▸ TASK ITEM
In the entries that follow, find the line containing "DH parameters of"; from there, copy every line exactly through the line containing "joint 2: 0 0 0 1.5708".

(Collected data entries)
◆ ◆ ◆ ◆ ◆ ◆ ◆

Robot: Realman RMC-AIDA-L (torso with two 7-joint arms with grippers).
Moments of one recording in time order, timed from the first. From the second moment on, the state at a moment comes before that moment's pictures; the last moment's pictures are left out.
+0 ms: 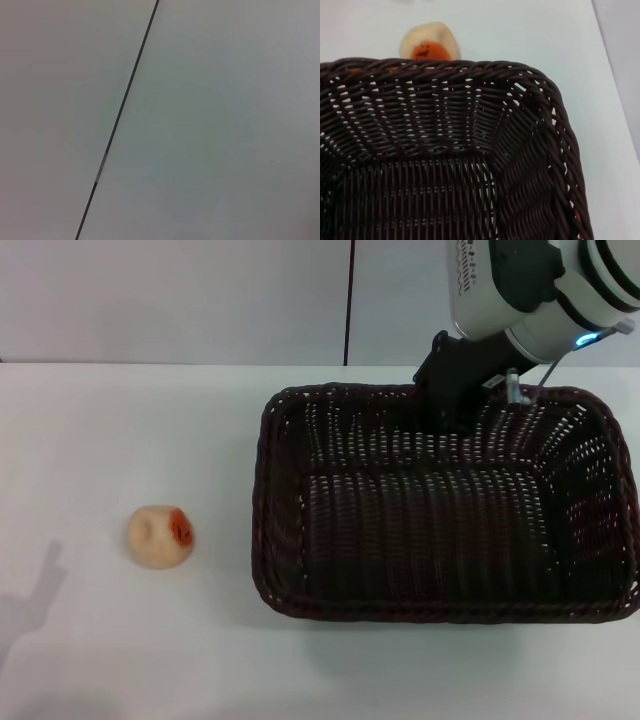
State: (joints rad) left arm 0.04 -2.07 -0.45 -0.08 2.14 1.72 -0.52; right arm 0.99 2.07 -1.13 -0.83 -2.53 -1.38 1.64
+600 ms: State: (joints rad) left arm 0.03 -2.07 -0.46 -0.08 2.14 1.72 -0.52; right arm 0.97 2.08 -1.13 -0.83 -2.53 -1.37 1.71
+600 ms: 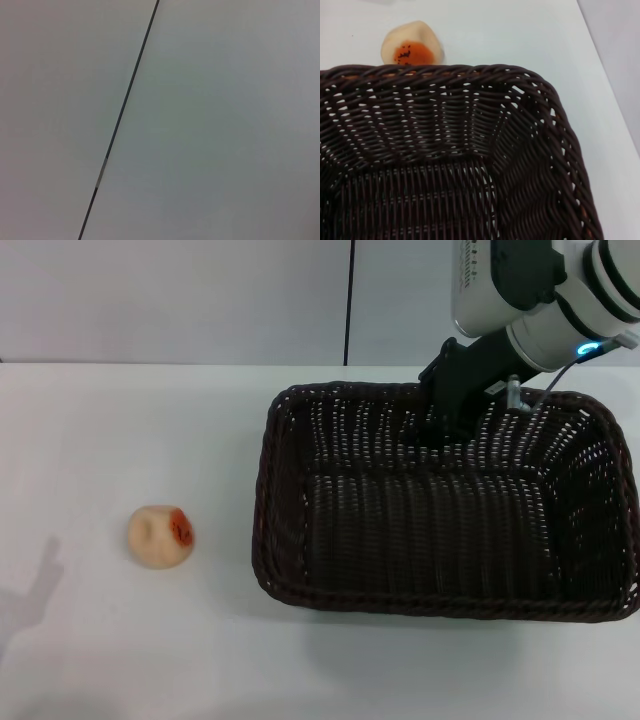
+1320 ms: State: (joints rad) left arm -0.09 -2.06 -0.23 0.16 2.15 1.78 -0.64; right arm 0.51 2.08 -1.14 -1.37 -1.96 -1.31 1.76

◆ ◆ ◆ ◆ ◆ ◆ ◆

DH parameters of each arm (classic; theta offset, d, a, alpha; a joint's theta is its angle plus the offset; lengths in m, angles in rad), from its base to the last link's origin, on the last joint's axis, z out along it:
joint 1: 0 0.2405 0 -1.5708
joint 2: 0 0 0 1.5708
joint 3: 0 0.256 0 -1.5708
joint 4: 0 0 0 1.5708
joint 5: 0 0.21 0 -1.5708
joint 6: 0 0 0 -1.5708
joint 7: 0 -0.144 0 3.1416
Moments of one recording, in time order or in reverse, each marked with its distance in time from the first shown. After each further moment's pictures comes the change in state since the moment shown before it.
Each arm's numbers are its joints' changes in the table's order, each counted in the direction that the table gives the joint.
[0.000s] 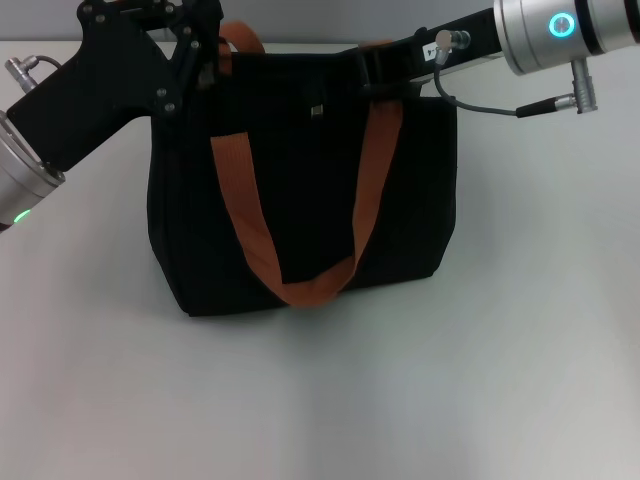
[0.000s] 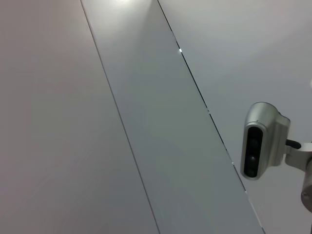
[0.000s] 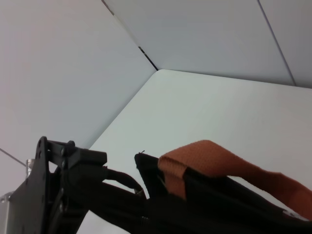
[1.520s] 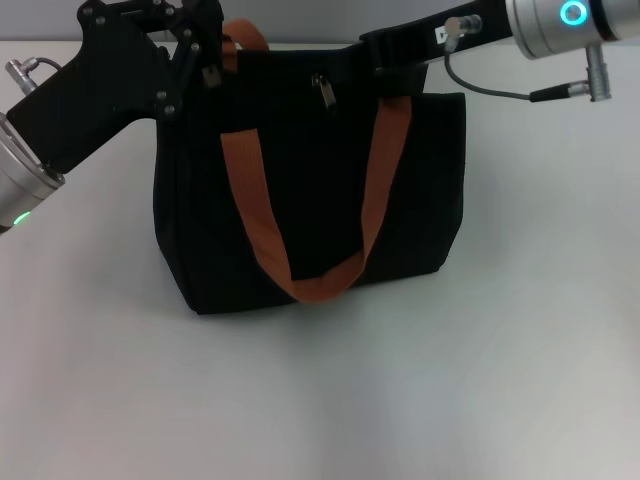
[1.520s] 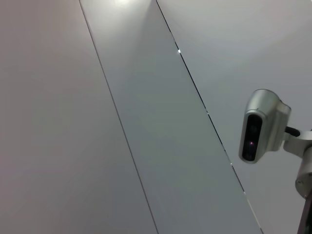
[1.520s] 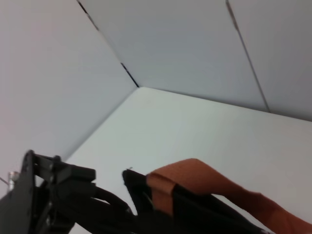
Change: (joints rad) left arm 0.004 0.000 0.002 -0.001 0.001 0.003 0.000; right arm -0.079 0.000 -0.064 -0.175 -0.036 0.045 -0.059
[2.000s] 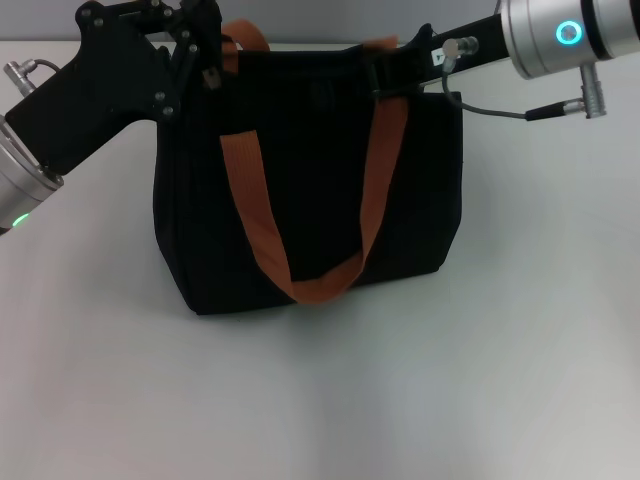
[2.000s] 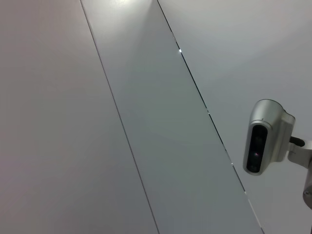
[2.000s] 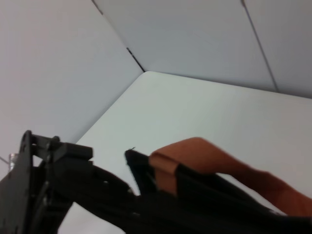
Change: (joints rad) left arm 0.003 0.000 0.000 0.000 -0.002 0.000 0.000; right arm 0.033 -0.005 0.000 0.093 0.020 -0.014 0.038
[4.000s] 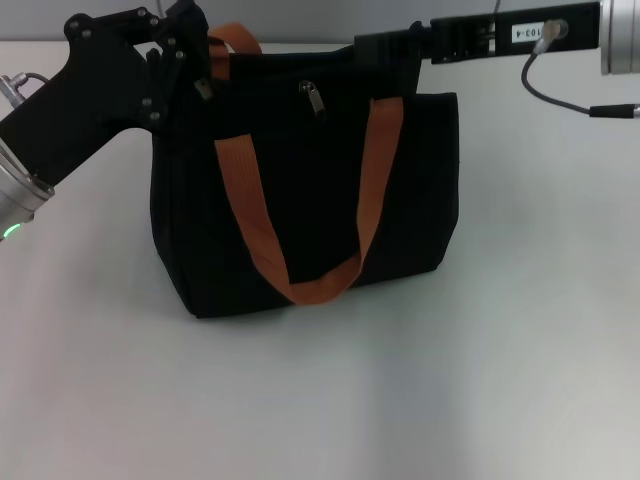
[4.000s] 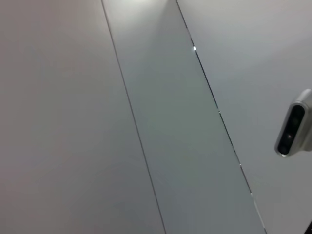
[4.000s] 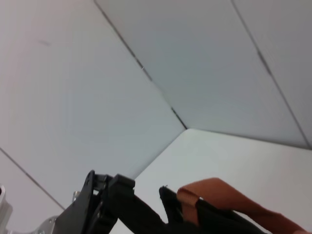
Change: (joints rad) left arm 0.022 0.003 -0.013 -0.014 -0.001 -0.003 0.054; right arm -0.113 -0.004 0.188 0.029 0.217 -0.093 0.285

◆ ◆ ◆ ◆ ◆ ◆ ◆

▸ WRITTEN REPLY
DH parameters of each arm (classic; theta offset, d, a, alpha; a joint's theta is its angle plus the offset; lengths in m, angles in rad), from its base to the last link's origin, on the last joint's axis, z out along it:
joint 1: 0 0.2405 0 -1.5708
joint 2: 0 0 0 1.5708

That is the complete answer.